Acne, bloating, nausea, vomiting and headaches are also possible side effects, but not everyone experiences them.

Since men are limited on their birth control options with only non-hormonal methods such as condoms, there are no serious side effects, however, it is important to be aware of any latex allergies.

Q: Does female birth control, like the pill, increase your risk for uterine or ovarian cancer?

A: No. In fact, the pill has been shown to be protective against developing certain types of cancer. In the normal female cycle, you ovulate every month and make an egg. When the egg comes out of the ovary, it pops out and breaks the outside layer of the ovary, and it causes a little damage.

As we’ve delayed childbearing until later in life, we ovulate more times before going through menopause. That constant pop of the egg through the ovary causes damage and increases your risk of ovarian cancer. That’s why women who’ve never had babies are at a higher risk of ovarian cancer, because they never stopped ovulating. But the pill has been shown to decrease the risk of ovarian cancer because it inhibits that over and over ovulation during a woman’s reproductive years.

Q: Does female birth control increase my risk of breast cancer?

A: There’s a lot of data with mixed results. Currently, data shows that estrogen-containing birth control neither increases nor decreases your risk of breast cancer.  

And when you’re talking about risks associated with estrogen-containing methods of birth control, we are discussing not only the pill, that also includes the patch and the ring. The pill, patch and the ring are all hormonal birth control methods that inhibit ovulation, thicken cervical mucus and thin the endometrial lining.

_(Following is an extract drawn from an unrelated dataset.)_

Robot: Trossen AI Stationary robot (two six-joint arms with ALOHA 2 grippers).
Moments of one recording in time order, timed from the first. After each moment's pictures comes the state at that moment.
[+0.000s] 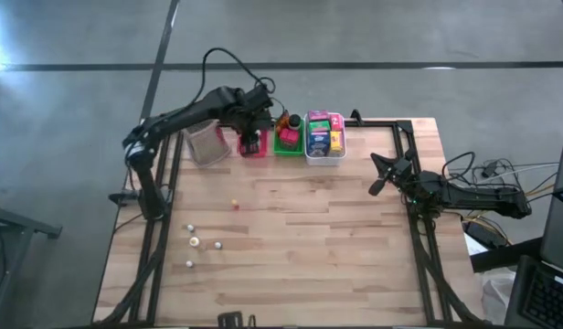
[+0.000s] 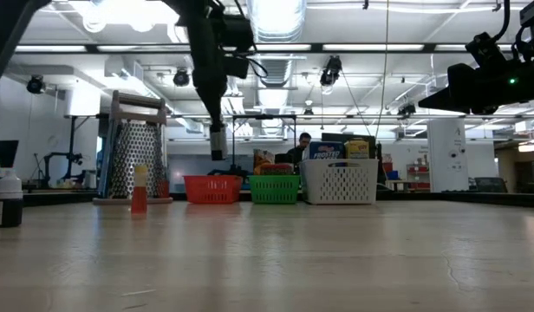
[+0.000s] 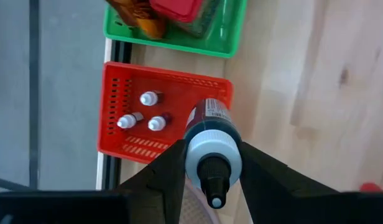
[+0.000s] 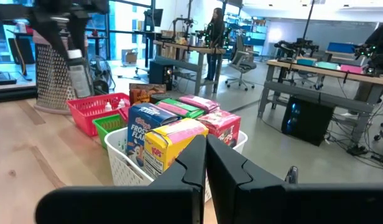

Q: How can I get birth control if I don’t have a primary care provider?

A: Did you know that OB/GYNs (obstetricians/gynecologists) can be considered primary care doctors, too? Often, we are the only doctor taking care of a woman in her reproductive years and most insurances let you see an OB/GYN without a referral.

Q: How do I pay for birth control?

A: Most insurances cover birth control and make it very affordable. If you don’t have insurance, the state of Texas has multiple grant programs to help with that:

All of these funding options are available for uninsured or underinsured people. Also at University Health, we can help you see if you qualify for any of the grant programs.

Q: How else can birth control be used besides reducing the risk for pregnancy?

A: Birth control is not just used to prevent pregnancy. Hormonal and non-hormonal birth control can decrease heavy menstrual bleeding and painful periods. It can also help with acne and signs of PCOS (polycystic ovarian syndrome).

Q: Do any of the birth control methods prevent me from getting a sexually transmitted infection (STI)?

A: No, however, using a dual method of contraception is highly recommend for STI and pregnancy reduction – this means using both a condom and a hormonal or non-hormonal birth control method. Condoms, used consistently and correctly with every act of vaginal or anal sex, can reduce the risk of many STDs, especially HIV.